James Cook University health systems researcher, Associate Professor Stephanie Topp, is lending her skills to an international research effort to improve health outcomes for pregnant women battling HIV in Malawi, which has one of the world’s highest infection rates.
Led by the University of North Carolina (UNC), in collaboration with the Population Council, a global health-focussed non-government organisation, the study aims to identify the most effective models of community health worker care to help keep pregnant women and new mothers enrolled in Malawi’s extensive HIV treatment program.
In 2013, the country became the first in the world to announce that all pregnant women who tested HIV positive would be eligible to receive antiretroviral treatment, in an effort to prevent maternal transmission of the infection to their babies. The initiative was later extended to all HIV sufferers in Malawi.
“But Malawi is a poor country. As more people were coming in the front door to request treatment, there wasn't a commensurate increase in resources at the back end to cope with all these patients, who were now in need of ongoing support and monitoring to ensure they remained in treatment for the rest of their lives,” A/Professor Topp said.

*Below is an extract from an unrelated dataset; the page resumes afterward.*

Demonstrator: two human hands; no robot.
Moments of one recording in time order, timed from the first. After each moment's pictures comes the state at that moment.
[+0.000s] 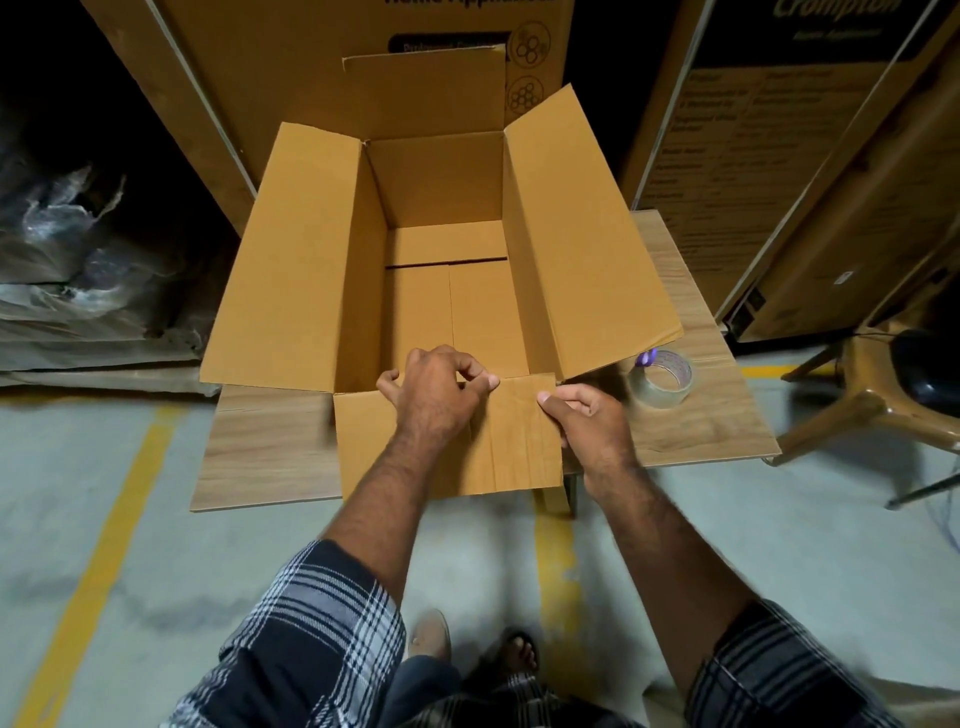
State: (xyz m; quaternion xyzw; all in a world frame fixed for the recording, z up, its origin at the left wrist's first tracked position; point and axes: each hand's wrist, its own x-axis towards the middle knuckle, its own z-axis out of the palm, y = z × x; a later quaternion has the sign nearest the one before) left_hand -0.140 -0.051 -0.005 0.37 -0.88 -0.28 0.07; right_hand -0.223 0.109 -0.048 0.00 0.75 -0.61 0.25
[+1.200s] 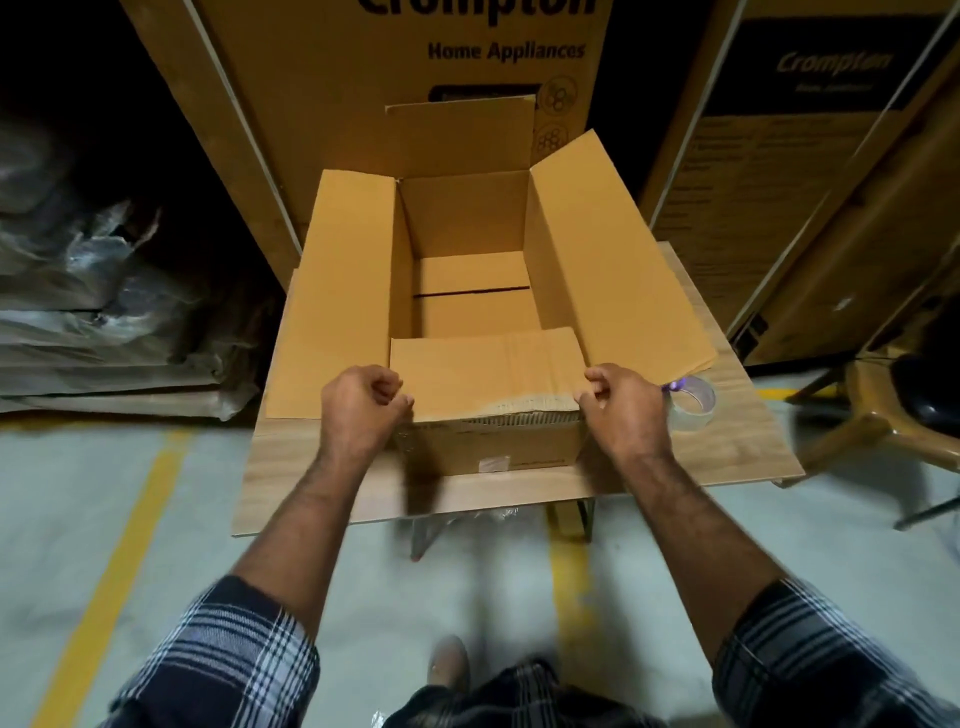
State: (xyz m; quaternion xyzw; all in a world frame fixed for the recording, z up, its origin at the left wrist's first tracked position) left_hand -0.059 -0.165 0.005 0.42 -0.81 -0.36 0.17; right_hand -0.234 0.071 -0.002 -0.18 0.94 -0.30 0.02
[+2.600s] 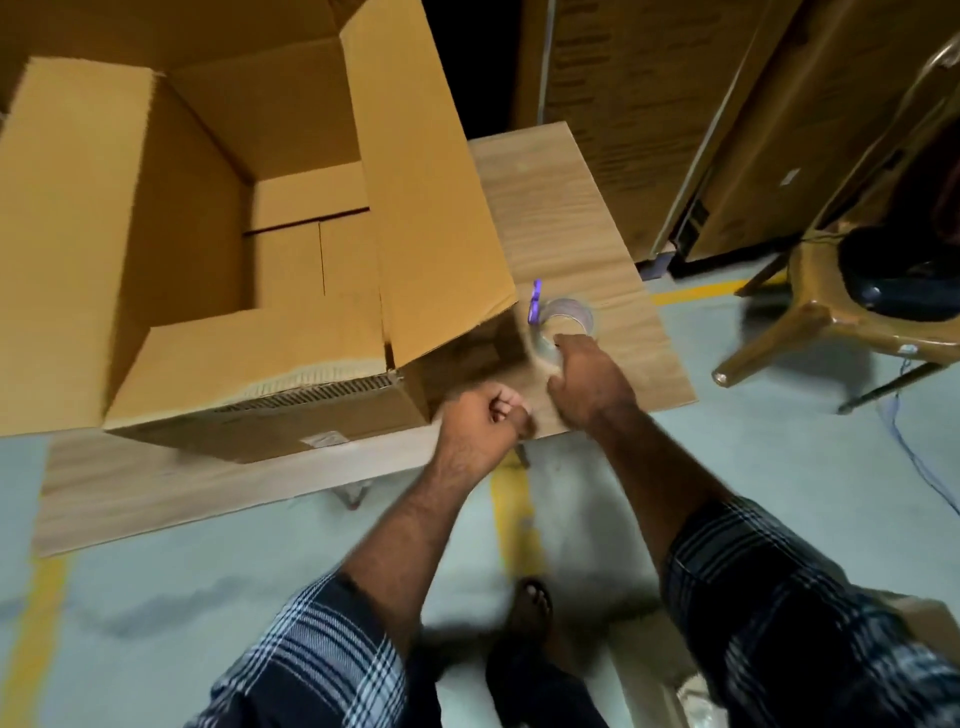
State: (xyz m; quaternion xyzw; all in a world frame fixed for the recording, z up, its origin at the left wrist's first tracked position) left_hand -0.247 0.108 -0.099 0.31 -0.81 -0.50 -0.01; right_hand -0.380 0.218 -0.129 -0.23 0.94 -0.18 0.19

“As a result, a series of non-government groups stepped up to provide community-based support, working alongside government health services that were delivering the actual treatment.”
A/Professor Topp, who spent eight years working as a public health practitioner and researcher in Zambia, prior to joining JCU and becoming a member of AITHM, was invited to develop the qualitative study component of the UNC project.
She is conducting case studies of 10 randomly-selected HIV treatment clinics across Malawi, interviewing some 235 community health workers, their clinical colleagues, practice managers, district health officials and pregnant women currently accessing care.
The country’s community health workers face a massive challenge to retain these women in the HIV treatment program and ensure their infants remain HIV-free. Travelling long distances and foregoing work to attend regular clinical appointments are major hurdles for many poor patients, and the stigma of HIV is high.
“Am I going to be able to work or stay in a loving relationship? How will people judge me? How am I going to handle lifelong medication? If I miss a pill will I die? When your understanding of HIV and HIV treatment only comes from what you've heard from family or village members, it’s easy to be scared and confused,” A/Professor Topp observed.
“Community health workers play a crucial role in explaining complex clinical information to patients; building trust in clinicians and the treatment program.”
She hopes her research findings will help to provide evidence of the skills, work conditions, and institutional support needed to accelerate the scale-up of community health worker models that best promote HIV maternal care retention.
“This research is designed to help policy makers and planners better understand what happens on the ground and the sorts of challenges that are encountered, when different strategies or interventions are put in place,” she said.